**PROBLEM:** Sort through the material below and copy each line with "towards".
━━━━━━━━━━━━━━━━
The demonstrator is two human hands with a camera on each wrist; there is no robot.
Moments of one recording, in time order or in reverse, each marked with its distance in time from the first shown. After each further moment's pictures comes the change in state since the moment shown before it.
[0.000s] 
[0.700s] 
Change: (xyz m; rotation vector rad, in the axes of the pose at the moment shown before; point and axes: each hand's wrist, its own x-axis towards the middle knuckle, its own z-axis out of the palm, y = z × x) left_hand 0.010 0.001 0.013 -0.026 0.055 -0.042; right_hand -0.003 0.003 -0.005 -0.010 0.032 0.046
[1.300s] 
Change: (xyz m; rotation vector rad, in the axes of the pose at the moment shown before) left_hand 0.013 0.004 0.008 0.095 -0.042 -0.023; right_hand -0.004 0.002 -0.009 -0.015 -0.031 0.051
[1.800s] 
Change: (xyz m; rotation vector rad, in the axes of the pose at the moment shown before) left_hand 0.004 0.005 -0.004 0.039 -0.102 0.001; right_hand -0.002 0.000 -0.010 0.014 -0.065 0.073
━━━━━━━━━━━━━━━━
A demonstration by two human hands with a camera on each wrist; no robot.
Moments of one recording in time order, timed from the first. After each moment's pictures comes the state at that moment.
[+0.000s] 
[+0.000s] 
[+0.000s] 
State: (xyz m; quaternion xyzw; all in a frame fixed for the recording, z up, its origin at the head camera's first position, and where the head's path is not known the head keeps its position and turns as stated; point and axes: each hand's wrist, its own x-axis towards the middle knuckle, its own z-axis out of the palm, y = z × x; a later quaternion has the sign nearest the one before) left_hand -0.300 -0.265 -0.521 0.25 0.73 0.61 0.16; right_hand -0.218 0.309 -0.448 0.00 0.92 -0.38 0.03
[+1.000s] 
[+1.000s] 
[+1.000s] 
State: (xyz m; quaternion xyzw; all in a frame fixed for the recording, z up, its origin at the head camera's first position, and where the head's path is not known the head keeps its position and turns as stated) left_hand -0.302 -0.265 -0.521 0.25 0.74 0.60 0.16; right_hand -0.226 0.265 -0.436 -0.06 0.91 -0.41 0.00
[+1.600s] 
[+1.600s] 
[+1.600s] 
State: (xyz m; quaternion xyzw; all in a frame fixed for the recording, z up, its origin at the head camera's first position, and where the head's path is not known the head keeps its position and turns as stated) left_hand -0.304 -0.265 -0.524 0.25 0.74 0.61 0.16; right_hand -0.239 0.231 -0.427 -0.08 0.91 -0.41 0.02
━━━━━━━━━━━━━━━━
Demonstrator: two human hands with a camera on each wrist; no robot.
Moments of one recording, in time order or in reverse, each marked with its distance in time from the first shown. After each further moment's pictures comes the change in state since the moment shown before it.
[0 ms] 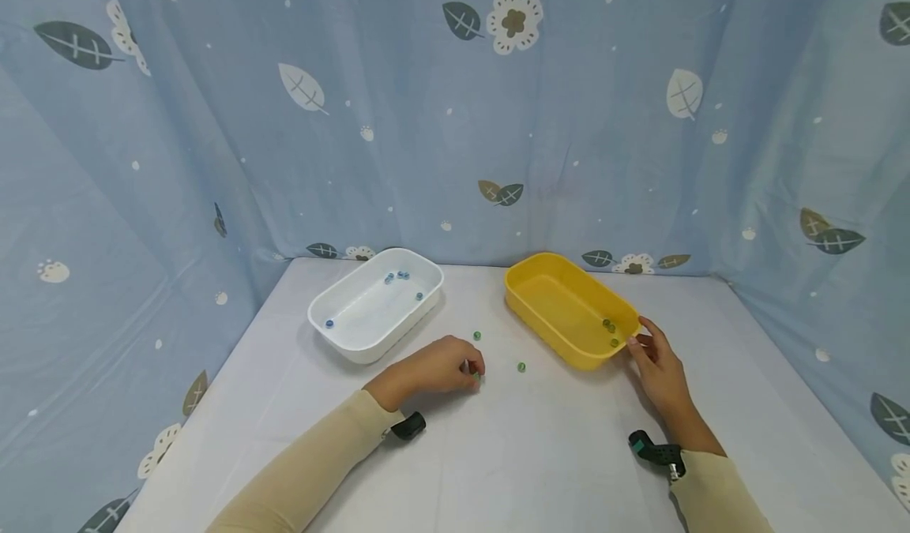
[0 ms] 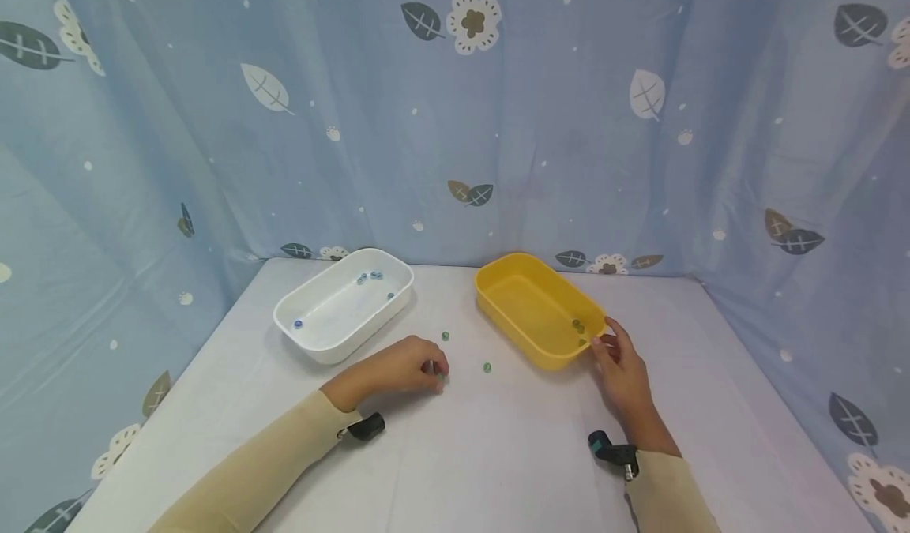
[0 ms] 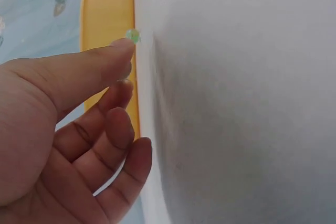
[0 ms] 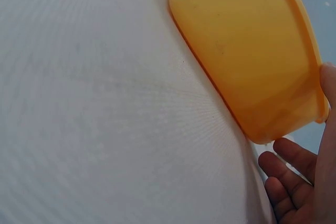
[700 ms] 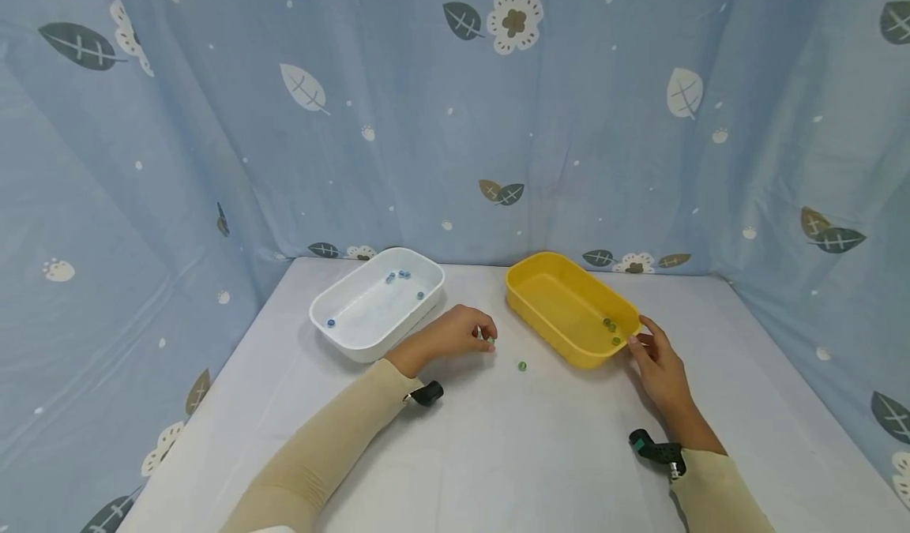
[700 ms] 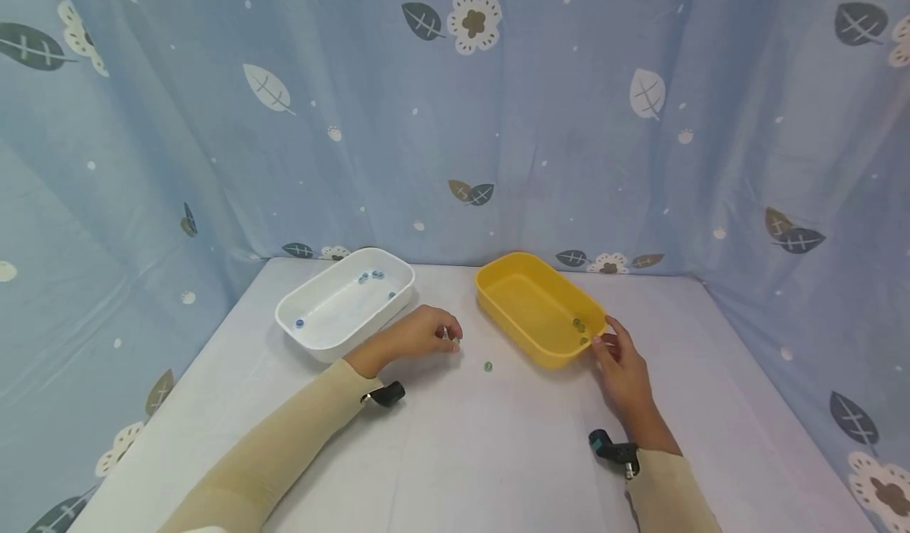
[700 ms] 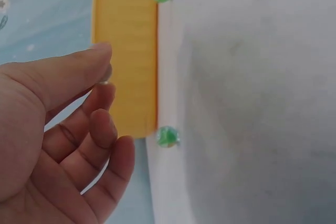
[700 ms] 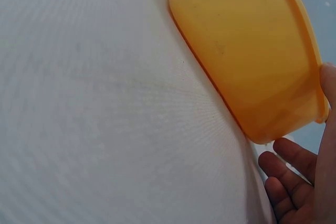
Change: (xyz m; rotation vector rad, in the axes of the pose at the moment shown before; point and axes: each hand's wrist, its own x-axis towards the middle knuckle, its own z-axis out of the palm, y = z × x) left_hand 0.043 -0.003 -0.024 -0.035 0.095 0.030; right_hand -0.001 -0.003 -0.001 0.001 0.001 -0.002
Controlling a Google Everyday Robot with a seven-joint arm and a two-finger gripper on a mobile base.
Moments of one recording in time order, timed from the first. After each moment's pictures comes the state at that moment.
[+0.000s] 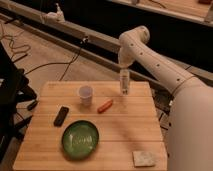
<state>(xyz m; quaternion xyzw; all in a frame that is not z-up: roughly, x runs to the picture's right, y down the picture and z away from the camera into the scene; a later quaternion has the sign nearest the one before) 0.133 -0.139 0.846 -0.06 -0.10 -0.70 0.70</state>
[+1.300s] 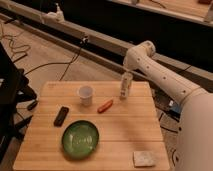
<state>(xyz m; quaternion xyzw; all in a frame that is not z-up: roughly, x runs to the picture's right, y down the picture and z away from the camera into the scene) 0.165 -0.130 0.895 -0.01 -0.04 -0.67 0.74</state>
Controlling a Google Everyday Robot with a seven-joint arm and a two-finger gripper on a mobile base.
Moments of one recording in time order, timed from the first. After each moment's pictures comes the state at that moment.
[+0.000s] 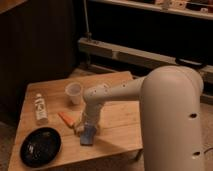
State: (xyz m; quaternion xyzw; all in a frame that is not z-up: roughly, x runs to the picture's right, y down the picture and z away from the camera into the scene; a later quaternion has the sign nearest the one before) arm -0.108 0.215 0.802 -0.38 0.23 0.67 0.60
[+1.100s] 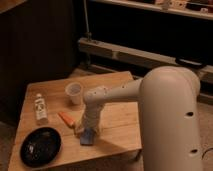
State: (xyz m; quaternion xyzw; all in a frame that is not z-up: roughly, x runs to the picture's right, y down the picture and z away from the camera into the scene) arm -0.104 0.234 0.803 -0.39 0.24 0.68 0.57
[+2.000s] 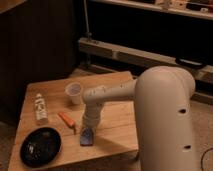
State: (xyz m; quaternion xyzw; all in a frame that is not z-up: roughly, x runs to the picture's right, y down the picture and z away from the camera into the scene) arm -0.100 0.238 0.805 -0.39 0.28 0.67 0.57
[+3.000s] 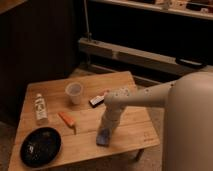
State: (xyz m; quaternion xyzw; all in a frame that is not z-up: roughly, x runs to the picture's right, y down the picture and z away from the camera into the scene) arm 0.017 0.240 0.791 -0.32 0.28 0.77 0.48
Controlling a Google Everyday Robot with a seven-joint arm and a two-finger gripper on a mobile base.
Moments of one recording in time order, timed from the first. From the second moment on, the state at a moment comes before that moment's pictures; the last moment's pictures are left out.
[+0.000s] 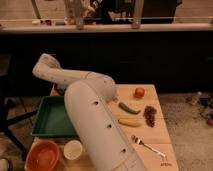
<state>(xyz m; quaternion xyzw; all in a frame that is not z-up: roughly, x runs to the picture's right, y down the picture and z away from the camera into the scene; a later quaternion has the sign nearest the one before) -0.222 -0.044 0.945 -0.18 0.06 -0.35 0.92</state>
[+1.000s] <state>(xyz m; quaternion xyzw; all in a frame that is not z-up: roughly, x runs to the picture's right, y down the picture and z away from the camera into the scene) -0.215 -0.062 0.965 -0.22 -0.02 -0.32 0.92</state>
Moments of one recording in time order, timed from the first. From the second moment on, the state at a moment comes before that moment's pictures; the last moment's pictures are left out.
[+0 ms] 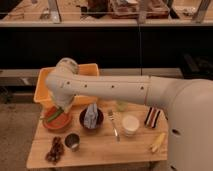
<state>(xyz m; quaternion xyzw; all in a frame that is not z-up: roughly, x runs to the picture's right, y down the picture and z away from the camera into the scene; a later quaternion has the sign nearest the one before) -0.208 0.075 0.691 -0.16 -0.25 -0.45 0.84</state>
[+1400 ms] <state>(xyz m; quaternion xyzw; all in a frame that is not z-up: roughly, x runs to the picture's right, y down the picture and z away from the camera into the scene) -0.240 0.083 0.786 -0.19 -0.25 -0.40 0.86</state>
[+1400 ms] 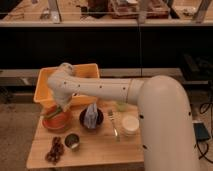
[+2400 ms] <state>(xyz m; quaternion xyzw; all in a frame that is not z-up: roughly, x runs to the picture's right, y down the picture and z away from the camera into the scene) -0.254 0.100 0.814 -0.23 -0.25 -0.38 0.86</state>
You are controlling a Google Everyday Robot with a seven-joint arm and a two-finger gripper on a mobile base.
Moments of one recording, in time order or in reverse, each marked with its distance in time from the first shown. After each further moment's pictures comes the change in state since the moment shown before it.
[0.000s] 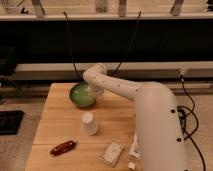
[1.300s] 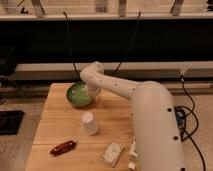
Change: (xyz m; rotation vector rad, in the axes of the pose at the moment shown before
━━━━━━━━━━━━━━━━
**EXPECTED ANSWER:**
Change: (xyz m; rotation vector rad, in the axes of the pose at the moment shown before; point and axes: each hand's wrist, its own x-axis towards the middle knuckle, its own z-axis out of the palm, y = z × x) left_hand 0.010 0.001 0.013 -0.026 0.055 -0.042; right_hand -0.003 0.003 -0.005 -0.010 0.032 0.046
State: (xyz m; quaternion xyzw; all in a frame fixed for the recording, z up, its origin at the head camera's first position, and where the head's path is not known the head keeps its position and turns as stated; point and axes: each hand's wrist, its own x-axis towards the middle knuckle, its own z-axis out of the palm, y = z × x; a later quaternion has the sign nearest the one before) left_hand -0.300 -0.265 -0.521 0.25 0.73 0.61 0.16; right_hand -0.218 0.309 -0.448 0.00 0.92 -0.38 0.03
Change: (xyz m; rotation vector rad, in the axes of the pose at the moment shown before; point and axes: each hand's wrist, its own x-axis towards the middle knuckle, its own z-axis out of the palm, y = z × x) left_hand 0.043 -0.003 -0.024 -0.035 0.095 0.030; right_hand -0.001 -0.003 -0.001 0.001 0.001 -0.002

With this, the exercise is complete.